Exact and approximate algorithms for the most connected vertex problem

Abstract

An (edge) hidden graph is a graph whose edges are notexplicitly given. Detecting the presence of an edge requires an expensive edge probing query. We consider the k Most Connected Vertex ( k -MCV) problem on hidden bipartite graphs. Given a bipartite graph G with independent vertex sets B and W , the goal is to find the k vertices in B with the largest degrees using the minimum number of queries. This problem can be regarded as a top- k extension of semi-join, and is encountered in several applications in practice. If B and W have n and m vertices, respectively, the number of queries needed to solve the problem is nm in the worst case. This, however, is a pessimistic estimate on how many queries are necessary on practical data. In fact, on some inputs, the problem may be settled with only km + n queries, which is significantly lower than nm for k ≪ n . The huge difference between km + n and nm makes it interesting to design an adaptive algorithm that is guaranteed to achieve the best possible performance on every input G . For k ≤ n /2, we give an algorithm that is instance optimal among a broad class of solutions. This means that, for any G , our algorithm can perform more queries than the optimal solution (which is unknown) by only a constant factor, which can be shown at most 2. As a second step, we study an ε-approximate version of the k -MCV problem, where ε is a parameter satisfying 0 < ε < 1. The goal is to return k black vertices b 1 , …, b k such that the degree of b i ( i ≤ k ) can be smaller than t i by a factor of at most ε, where t i , …, t k (in nonascending order) are the degrees of the k most connected black vertices. We give an efficient randomized algorithm that successfully finds the correct answer with high probability. In particular, for a fixed ε and a fixed success probability, our algorithm performs o(nm) queries in expectation for t k = ω(log n ).
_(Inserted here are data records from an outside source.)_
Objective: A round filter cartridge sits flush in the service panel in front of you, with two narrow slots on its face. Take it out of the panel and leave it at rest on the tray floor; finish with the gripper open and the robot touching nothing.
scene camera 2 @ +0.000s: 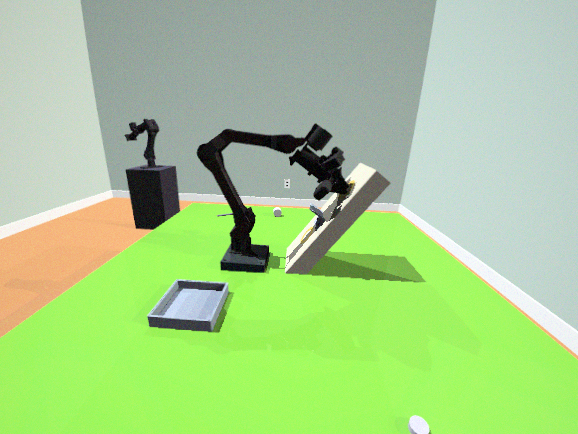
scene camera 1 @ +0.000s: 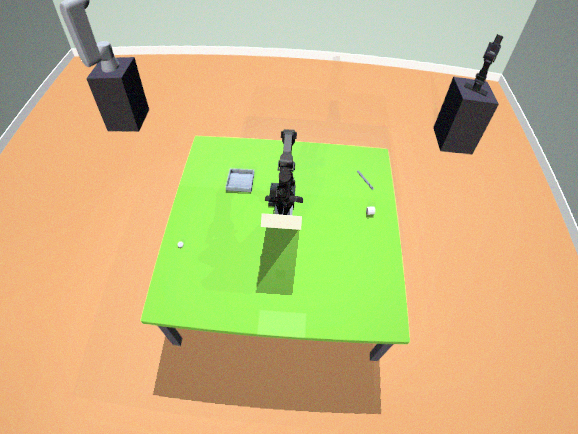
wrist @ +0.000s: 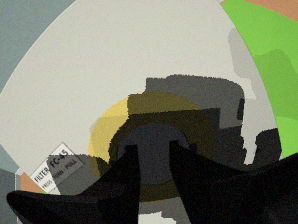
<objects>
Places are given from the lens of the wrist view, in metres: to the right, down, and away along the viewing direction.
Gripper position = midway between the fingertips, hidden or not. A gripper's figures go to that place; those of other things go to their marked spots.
my gripper (wrist: 152,150): 0.00, 0.03, 0.10
round filter cartridge (wrist: 152,140): 0.00, 0.02, 0.09
</objects>
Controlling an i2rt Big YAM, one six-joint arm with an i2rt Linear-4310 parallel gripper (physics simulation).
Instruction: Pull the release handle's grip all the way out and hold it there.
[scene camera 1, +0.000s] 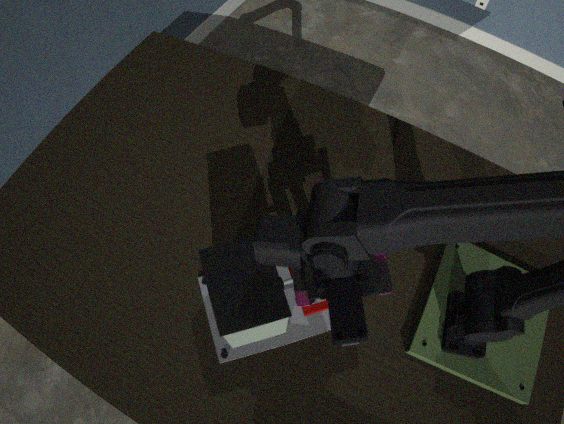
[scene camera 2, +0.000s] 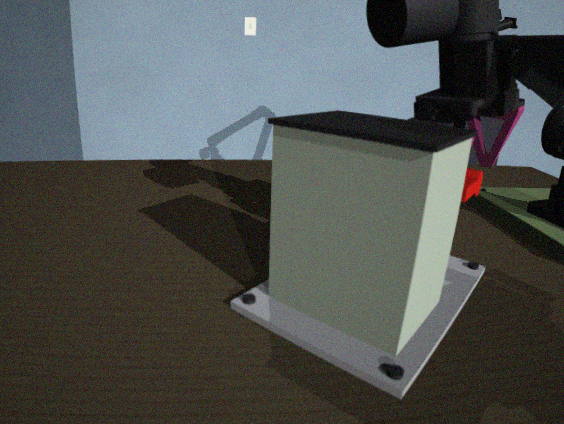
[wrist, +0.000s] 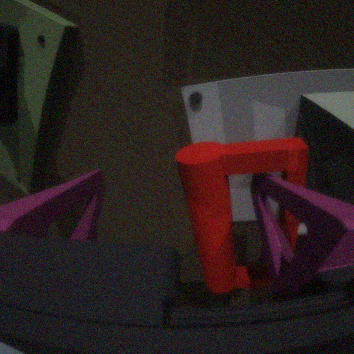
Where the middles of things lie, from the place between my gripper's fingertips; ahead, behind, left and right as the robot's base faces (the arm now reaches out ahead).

In other words, whenever t k is greater than log n by more than a constant, our algorithm beats the Ω( nm ) lower bound for solving the k -MCV problem exactly. All the proposed algorithms, despite the complication of their underlying theory, are simple enough for easy implementation in practice. Extensive experiments have confirmed that their performance in reality agrees with our theoretical findings very well.